- [WHAT YOU ARE ASKED TO DO] In the entries below, find each line with the word "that" and pull it out.

- [MATERIALS PROVIDED]
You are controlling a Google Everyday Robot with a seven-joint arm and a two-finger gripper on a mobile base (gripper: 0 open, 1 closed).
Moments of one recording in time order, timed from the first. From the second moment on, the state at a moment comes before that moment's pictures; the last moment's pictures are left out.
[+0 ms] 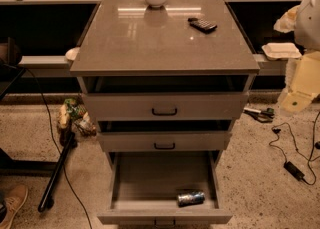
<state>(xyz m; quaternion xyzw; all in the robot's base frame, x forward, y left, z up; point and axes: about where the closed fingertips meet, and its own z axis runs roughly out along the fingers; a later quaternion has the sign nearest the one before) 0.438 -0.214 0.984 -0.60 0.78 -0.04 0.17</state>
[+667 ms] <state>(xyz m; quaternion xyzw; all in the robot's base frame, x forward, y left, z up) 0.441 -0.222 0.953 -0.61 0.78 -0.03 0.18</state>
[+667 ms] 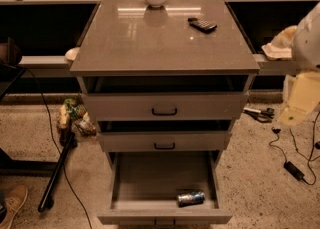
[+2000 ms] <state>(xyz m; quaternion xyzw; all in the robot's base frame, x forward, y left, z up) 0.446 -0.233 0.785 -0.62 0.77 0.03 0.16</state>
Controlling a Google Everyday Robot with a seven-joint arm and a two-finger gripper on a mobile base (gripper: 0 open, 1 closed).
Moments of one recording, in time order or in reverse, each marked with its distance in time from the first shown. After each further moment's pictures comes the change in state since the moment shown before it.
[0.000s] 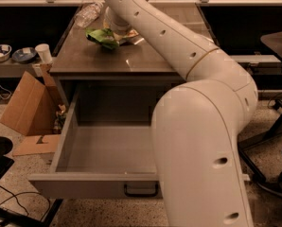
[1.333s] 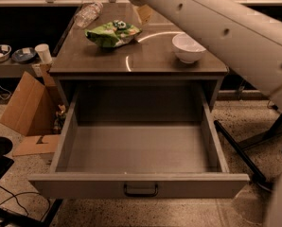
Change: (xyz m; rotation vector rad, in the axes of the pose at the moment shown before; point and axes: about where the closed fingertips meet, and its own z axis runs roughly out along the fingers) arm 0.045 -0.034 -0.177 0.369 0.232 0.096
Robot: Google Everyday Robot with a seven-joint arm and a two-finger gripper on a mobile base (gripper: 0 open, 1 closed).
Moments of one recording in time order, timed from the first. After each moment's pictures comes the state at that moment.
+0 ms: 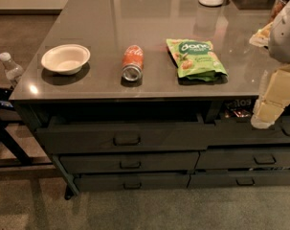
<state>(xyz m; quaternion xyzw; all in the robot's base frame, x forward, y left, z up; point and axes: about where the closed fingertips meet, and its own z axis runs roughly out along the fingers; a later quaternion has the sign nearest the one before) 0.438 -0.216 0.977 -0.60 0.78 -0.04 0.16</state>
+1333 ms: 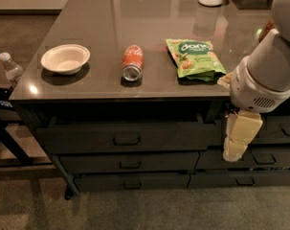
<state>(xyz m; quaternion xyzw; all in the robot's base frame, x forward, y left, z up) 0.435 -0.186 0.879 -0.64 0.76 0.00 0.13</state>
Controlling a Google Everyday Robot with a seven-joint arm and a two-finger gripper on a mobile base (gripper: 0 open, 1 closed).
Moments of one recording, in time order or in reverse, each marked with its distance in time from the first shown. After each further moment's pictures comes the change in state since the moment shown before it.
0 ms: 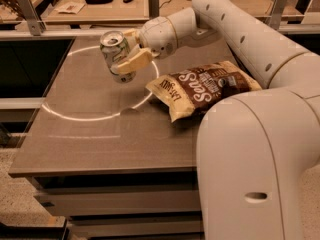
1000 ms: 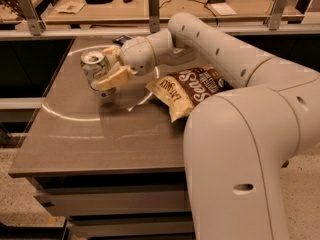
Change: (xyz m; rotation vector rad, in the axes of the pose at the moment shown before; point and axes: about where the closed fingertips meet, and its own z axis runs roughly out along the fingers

- [RESULT FOR THIS EXERCISE]
Moments of one recording in time order, timed from the first. From the second moment on, the state at a moment comes before that moment's pictures; the last moment's pictures are left out.
Moments of one recording in time order, timed from the first. After each moment's pictures comes the state at that moment.

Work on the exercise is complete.